In X-ray fluorescence spectroscopy an X-ray source is used to irradiate the sample with X-ray radiation. If the energy of this radiation is sufficient, then it will interact with the atom’s inner shell electrons causing them to be kicked out. Almost immediately, a relaxation process takes place where one of the outer shell electrons fall into the inner shell. As a result, a specific amount of energy is released in the form of electromagnetic radiation. The energy of the emitted X-rays depends on the energy difference between the higher and lower states, and therefore the radiation also carries information about the atom.
So, if we can measure the energy and the intensity of the characteristic X-ray radiation that comes out of the material during the relaxation process, the new can also get the information about the elemental composition of the sample. For measuring the energy and the intensity of the emitted characteristic X-ray radiation, there are two possible spectrometer setups. In the case of the energy-dispersive analysis, a detector is used that can sort the energies of protons. This setup is often favored due to its low cost and fast measurement times. Its main problem however is low accuracy due to broad overlapping peaks. The wavelength dispersing analysis uses a crystal to select which wavelength radiation actually enters the detector. In that crystal, the X-rays are scattered from different layers of atoms, which means that some beams travel a longer optical path. For a radiation with a defined wavelength, the criteria of Bragg’s aw is met at a certain angle and all the scattered beams are in the same place, which means that constructive interference takes place. So, if the angle is changed by moving the crystal and the detector, it is possible to scan in a wide spectral range, and find out which wavelength characteristic X-ray radiation comes out of the sample. With such a setup, the peaks are narrower and their overlapping is significantly reduced. Therefore, the accuracy in wavelength dispersive analysis is much greater than in the case of the energy dispersive analysis. The main disadvantages of this setup are longer measurement times and significantly higher cost of this spectrometer.
Now it’s time for the demonstration, where I will measure the exact elemental composition of this 300-year-old Russian coin. For that purpose, the sample is first cleaned with high-purity deionized water and organic solvents. Next, the clean substrate is placed into the spectrometer on a special holder and the experiment is started. Right now, the sample atoms are excited with X-ray radiation and the resulting characteristic X-ray’s measured. This process can take tens of minutes or even longer. Eventually, a spectrum is obtained where the energy and intensity of the emitted characteristic X-rays can be seen. Based on the data, it is possible to calculate the elemental composition of the material, and in the case of this sample we are dealing with a copper coin. The high content of oxygen and carbon originate from the rust layer, while the smaller quantities of other elements such as arsenic may indicate that the coin had a colorful history.

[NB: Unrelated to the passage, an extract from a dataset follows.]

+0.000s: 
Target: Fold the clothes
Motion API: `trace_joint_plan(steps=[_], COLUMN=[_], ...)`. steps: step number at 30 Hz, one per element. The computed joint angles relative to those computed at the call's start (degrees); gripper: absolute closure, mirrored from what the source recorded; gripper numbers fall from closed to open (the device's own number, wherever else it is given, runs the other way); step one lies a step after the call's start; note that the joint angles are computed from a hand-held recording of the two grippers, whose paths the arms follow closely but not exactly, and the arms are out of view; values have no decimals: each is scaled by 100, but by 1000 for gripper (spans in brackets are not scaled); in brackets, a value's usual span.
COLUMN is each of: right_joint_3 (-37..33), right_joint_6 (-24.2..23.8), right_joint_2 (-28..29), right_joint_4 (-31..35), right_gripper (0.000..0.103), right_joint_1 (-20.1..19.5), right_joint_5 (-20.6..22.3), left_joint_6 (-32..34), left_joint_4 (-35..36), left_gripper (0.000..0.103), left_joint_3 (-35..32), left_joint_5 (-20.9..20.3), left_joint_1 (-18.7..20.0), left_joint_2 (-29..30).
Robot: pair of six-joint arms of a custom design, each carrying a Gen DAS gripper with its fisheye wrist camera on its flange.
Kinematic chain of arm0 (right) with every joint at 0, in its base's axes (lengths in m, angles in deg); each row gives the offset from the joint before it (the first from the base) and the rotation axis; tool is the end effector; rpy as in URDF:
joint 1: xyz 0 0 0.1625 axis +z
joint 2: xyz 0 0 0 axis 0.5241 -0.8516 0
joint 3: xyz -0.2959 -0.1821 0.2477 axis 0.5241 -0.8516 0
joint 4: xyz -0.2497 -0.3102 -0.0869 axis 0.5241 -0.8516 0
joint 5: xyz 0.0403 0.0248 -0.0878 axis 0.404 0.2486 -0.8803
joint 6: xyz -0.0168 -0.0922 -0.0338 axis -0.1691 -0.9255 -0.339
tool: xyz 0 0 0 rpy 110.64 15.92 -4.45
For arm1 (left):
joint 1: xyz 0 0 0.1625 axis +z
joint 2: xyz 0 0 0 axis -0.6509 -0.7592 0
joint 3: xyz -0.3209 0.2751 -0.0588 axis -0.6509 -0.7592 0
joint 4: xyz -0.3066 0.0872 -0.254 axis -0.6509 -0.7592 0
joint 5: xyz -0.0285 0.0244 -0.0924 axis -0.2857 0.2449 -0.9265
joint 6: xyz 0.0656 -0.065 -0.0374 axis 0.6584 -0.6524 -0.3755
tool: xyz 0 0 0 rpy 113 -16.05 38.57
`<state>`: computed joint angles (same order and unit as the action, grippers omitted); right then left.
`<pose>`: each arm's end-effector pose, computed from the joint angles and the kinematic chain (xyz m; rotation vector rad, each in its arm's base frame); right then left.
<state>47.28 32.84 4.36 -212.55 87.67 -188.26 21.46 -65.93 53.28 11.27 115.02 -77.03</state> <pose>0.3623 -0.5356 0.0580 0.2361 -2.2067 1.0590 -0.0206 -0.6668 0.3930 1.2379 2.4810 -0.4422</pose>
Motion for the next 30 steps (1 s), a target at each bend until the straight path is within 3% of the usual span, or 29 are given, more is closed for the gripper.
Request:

Measuring the composition of a material, however, is just one option for this system. It can also be used to map the elements on a larger substrate, measure the mass thickness of thin films or even detect very small amounts of unusual elements which can be handy in analyzing crime scene evidences. There are also smaller hand-held versions of this spectrometer in the market. Although they are less accurate than their larger cousins, they are much cheaper and more comfortable for performing quick analysis.